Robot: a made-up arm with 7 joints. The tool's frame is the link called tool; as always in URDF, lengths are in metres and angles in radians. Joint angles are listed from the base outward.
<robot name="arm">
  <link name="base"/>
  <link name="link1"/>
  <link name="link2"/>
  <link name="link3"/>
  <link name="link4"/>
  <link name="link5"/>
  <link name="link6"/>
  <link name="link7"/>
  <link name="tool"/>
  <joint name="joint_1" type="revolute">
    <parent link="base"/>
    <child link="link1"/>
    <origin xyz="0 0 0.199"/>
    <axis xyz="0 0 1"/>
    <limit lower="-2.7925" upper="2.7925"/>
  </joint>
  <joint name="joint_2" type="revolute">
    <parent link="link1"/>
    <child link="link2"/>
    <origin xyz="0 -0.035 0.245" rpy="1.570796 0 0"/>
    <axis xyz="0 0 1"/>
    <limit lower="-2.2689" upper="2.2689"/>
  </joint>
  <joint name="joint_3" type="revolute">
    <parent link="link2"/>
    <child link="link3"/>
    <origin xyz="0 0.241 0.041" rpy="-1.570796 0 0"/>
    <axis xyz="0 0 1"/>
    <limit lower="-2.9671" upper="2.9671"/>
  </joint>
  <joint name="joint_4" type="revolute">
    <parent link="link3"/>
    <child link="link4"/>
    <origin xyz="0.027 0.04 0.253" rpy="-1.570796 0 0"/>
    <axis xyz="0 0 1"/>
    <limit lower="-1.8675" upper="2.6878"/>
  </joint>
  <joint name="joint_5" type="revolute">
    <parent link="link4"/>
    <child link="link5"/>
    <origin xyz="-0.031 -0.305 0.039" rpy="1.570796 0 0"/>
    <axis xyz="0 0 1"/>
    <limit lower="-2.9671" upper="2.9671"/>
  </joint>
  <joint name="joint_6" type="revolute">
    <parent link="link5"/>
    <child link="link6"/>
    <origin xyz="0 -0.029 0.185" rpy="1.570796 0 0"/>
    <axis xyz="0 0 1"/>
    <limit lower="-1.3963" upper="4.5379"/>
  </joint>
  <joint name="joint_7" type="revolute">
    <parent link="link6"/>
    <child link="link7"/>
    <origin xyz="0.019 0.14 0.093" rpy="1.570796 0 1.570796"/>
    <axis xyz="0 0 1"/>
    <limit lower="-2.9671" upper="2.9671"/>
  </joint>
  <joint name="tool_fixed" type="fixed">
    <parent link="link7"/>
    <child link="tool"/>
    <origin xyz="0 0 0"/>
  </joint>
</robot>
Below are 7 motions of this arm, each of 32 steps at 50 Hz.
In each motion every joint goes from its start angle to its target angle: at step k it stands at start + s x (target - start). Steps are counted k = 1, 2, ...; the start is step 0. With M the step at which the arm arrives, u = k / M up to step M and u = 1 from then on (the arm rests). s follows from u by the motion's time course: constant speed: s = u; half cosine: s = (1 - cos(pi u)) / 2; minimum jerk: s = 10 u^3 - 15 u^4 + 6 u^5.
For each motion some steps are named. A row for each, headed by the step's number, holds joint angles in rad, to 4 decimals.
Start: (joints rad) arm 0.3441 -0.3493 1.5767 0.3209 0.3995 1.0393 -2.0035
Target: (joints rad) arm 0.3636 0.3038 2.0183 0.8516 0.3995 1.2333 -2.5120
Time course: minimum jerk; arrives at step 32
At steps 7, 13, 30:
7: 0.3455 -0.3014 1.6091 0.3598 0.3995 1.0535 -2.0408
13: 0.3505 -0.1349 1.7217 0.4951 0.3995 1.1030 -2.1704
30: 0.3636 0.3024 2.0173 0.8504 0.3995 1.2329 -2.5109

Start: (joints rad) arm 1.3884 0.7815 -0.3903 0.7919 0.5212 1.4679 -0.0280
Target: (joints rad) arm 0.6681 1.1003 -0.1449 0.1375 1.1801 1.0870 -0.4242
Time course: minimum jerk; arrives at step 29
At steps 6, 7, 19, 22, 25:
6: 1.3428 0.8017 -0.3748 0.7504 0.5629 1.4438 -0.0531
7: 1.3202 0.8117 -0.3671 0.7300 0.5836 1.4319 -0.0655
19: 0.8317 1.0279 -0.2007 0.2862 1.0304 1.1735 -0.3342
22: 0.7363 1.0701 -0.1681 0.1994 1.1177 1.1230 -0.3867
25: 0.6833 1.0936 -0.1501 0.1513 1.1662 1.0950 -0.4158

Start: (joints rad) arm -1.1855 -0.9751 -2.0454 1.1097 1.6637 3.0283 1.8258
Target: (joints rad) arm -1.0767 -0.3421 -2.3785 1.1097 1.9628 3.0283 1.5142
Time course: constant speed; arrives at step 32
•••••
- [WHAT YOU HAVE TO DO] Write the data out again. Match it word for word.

- [SOLUTION TO THIS PROBLEM]
Robot: a made-up arm with 7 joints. The tool's frame is the link called tool; as always in URDF, lengths are in metres and angles in radians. Joint angles are listed from the base outward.
<robot name="arm">
  <link name="base"/>
  <link name="link1"/>
  <link name="link2"/>
  <link name="link3"/>
  <link name="link4"/>
  <link name="link5"/>
  <link name="link6"/>
  <link name="link7"/>
  <link name="tool"/>
  <joint name="joint_1" type="revolute">
    <parent link="base"/>
    <child link="link1"/>
    <origin xyz="0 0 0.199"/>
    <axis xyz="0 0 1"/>
    <limit lower="-2.7925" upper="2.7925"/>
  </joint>
  <joint name="joint_2" type="revolute">
    <parent link="link1"/>
    <child link="link2"/>
    <origin xyz="0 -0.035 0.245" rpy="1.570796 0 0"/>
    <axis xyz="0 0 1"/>
    <limit lower="-2.2689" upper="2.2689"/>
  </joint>
  <joint name="joint_3" type="revolute">
    <parent link="link2"/>
    <child link="link3"/>
    <origin xyz="0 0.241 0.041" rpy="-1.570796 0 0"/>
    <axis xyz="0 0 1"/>
    <limit lower="-2.9671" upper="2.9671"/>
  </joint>
  <joint name="joint_4" type="revolute">
    <parent link="link3"/>
    <child link="link4"/>
    <origin xyz="0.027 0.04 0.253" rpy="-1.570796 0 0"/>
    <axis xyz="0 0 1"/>
    <limit lower="-1.8675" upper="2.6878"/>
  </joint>
  <joint name="joint_5" type="revolute">
    <parent link="link4"/>
    <child link="link5"/>
    <origin xyz="-0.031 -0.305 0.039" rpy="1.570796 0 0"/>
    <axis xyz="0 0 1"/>
    <limit lower="-2.9671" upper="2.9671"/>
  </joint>
  <joint name="joint_6" type="revolute">
    <parent link="link5"/>
    <child link="link6"/>
    <origin xyz="0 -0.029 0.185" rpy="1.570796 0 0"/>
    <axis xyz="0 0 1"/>
    <limit lower="-1.3963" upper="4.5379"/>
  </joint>
  <joint name="joint_7" type="revolute">
    <parent link="link6"/>
    <child link="link7"/>
    <origin xyz="0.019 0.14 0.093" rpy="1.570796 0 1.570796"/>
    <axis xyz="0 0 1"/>
    <limit lower="-2.9671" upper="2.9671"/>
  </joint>
  <joint name="tool_fixed" type="fixed">
    <parent link="link7"/>
    <child link="tool"/>
    <origin xyz="0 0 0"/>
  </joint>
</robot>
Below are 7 motions of this arm, each of 32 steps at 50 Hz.
In each motion every joint goes from its start angle to its target angle: at step k it stands at start + s x (target - start). Steps are counted k = 1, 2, ...; the start is step 0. With M the step at which the arm arrives, u = k / M up to step M and u = 1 from then on (the arm rests). s follows from u by the motion's time course: constant speed: s = u; half cosine: s = (1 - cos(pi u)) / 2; minimum jerk: s = 10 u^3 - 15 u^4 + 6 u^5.
For each motion some steps are named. A row for each, headed by the step's number, holds joint angles in rad, to 4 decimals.
Start: (joints rad) arm 0.3441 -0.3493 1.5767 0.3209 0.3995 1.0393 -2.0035
Target: (joints rad) arm 0.3636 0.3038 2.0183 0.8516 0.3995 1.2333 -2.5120
Time course: minimum jerk; arrives at step 32
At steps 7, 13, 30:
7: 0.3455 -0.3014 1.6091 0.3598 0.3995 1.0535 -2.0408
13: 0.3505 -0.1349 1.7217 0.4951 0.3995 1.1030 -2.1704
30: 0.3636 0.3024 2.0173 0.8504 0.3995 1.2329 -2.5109

Start: (joints rad) arm 1.3884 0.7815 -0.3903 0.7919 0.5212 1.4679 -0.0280
Target: (joints rad) arm 0.6681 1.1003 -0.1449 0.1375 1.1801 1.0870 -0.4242
Time course: minimum jerk; arrives at step 29
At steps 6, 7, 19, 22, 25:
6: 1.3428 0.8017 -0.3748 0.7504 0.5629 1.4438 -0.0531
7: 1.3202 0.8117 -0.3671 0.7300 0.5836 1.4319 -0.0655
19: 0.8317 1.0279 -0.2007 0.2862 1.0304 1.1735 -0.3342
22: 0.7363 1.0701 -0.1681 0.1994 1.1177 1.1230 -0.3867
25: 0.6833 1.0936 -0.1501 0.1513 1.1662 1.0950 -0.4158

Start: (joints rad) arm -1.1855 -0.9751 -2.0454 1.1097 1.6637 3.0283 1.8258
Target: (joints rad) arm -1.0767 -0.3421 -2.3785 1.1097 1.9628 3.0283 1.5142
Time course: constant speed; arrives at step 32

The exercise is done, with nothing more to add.